Cônes mâles groupés en couronne autour de l'extrémité proximale des nouvelles pousses ; ils sont étalés et portent des bractées scarieuses, ovoïdes-oblongues à cylindriques de 15-20 X 5-6 mm, rose-jaune devenant brun-jaune. Cônes femelles subterminaux ou latéraux, en verticilles de 2 à plusieurs, rarement solitaires, persistants ou caduques, sur des pédoncules courts (voire sessiles) à modérément longs (10-20 mm chez longipedunculata). Cônes immatures ovoïdes sur des pédoncules courts ou longs recourbés avec des cataphylles persistantes, pourpres devenant brun clair, mûrissant sur deux saisons. Cônes matures étroitement ovoïdes lorsqu'ils sont fermés, généralement légèrement incurvés, plus ou moins asymétriques à la base, 5-10 (-12) X (3-) 4-6,5 cm lorsqu'ils sont ouverts. Écailles au nombre de (75) 100-150, sérotineuses (2) ou s'ouvrant quelques temps après la maturation. Elles sont finement ligneuses, oblongues, généralement incurvées lors de l'ouverture ; les écailles proximales sont connées, brun-violet à brun foncé avec des marques brun-clair adaxiales laissé par les ailes des graines. Apophyses rhombiques presque plates à légèrement surélevées, carénées transversalement, plus ou moins gibbeuses sur les écailles proximales ; bord supérieur aigu ou arrondi-obtus ; surface abaxiale striée ou lisse (lustrée) ocre ou jaune-marron. Umbon dorsal, plat ou en relief, souvent enfoncée dans l'apophyse, de 3-7 mm de large, gris, avec une petite aiguille caduque. Graines ovoïdes-obliques, aplaties, de 4-6 X 2-4 mm, gris foncé. L'aile de la graine est ovale-oblongue. Elle s'articule à la graine par deux griffes obliques qui couvrent en partie la graine sur un côté et mesure 12-18 X 5-8 mm, brun clair avec des rayures foncées. Environ 165 à 180 graines au gramme. Au Mexique ce pin est une essence très utilisée en tant que bois de construction de par sa croissance rapide et son tronc rectiligne. Il a d'ailleurs été introduit dans divers pays sub-tropicaux et tropicaux dont l'Afrique du Sud pour cet usage mais il y semble être devenu envahissant ; pas de risque en France !

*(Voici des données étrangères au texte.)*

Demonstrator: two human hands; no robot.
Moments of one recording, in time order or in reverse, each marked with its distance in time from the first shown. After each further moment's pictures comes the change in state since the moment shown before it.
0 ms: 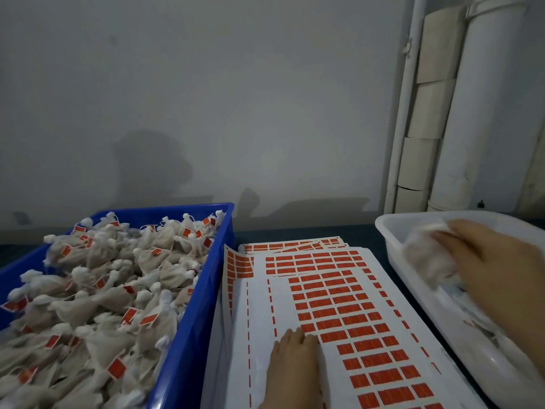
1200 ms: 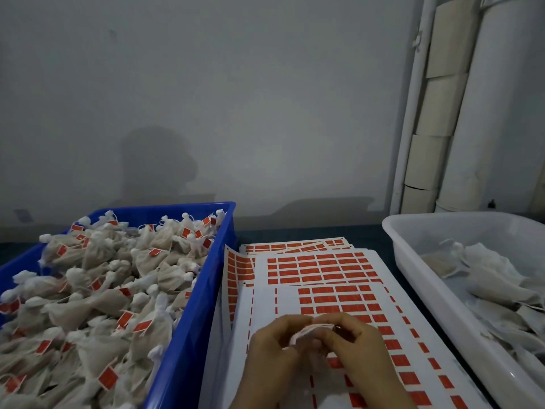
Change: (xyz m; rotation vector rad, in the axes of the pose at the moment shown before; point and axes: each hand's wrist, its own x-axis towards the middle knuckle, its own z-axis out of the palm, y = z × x) left_hand 0.001 -0.022 -0.029 -0.898 0.294 0.102; right_hand -0.082 -0.003 0.159 0.646 -0.485 0.392
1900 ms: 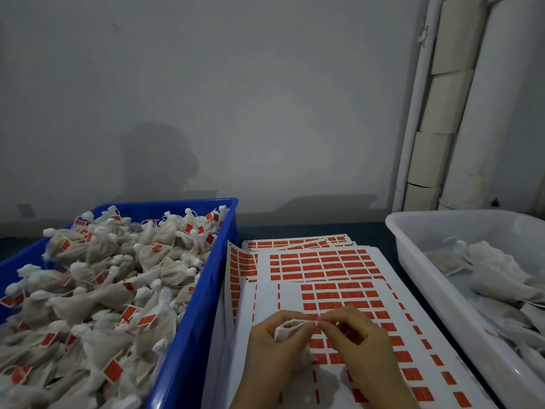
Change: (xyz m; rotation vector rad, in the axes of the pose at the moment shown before) left_hand -0.003 0.005 -0.001 -0.111 0.130 -0.152; right_hand -0.009 -0.003 0.000 -0.147 0.084 -0.220
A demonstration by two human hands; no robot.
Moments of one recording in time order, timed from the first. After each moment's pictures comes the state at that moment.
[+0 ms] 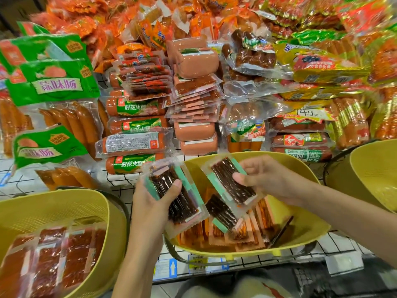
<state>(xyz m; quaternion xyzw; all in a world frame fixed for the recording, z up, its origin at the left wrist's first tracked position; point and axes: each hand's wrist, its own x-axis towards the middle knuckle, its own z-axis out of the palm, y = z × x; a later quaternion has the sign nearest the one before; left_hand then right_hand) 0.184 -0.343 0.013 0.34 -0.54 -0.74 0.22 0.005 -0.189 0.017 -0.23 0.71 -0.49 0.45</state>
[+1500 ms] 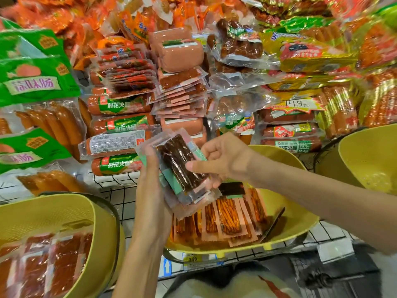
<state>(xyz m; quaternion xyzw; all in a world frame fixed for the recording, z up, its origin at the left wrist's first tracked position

Origine géographique : la variété type est présente dans quelques localités de Tamaulipas, Querétaro, Hidalgo, México, Distrito Federal, Morelos, Tlaxcala, Puebla, Veracruz, Oaxaca et Chiapas. Son aire de répartition principale se trouve sur la Sierra Madre Oriental et les hautes montagnes du centre-est du Mexique à des altitudes de (1400) 1500-2800 (3300) m. Ce pin préfère les endroits humides de la zone subtropicale à tempérée chaude, avec des précipitations annuelles de 1000 à 2200 mm. Sur les pentes orientales de la Sierra Madre, les précipitations augmentent par la présence fréquente de brouillards en dehors de la saison des pluies.

Jacques Urban, 2019.

Lexique
1. petits renflements à la base du pétiole souvent responsables de son mouvement
2. cônes dont les graines restent enfermées jusqu'à ce qu'un incendie se produise

Statut dans la nature : en danger ; vulnérable ; pas globalement menacée ; fréquente ; abondante
Culture en Europe : aucune ; occasionnelle ; peu commune ; commune ; abondante - Zone de rusticité : 8

Taxons inférieurs : une variété acceptée.

Pinus patula var. longipedunculata Loock ex Martínez (1948)

Statut du taxon : accepté
Publication : Pinos Mexic., ed. 2: 333 (1948).

Synonymie : Pinus longipedunculata (Loock ex Martínez) Businský (2008), Pinus patula subsp. longipedunculata (Loock ex Martínez) Silba (2009).

Ce taxon est assez abondant dans les états d'Oaxaca et du Chiapas mais présent dans deux seules stations, une dans l'état d'Hidalgo et l'autre dans celui de Vera Cruz. La différence avec le type réside principalement dans un pédoncule plus long que chez le type qui est souvent sessiles et par sa taille plus petite (5-8 cm au lieu de 7-12 cm) avec des écailles plus étroites. Je ne suis pas certain que ces critères de variabilité au sein de l'espèce suffisent à l'identifier taxinomiquement sauf à considérer que ce sont des populations isolées du type (?).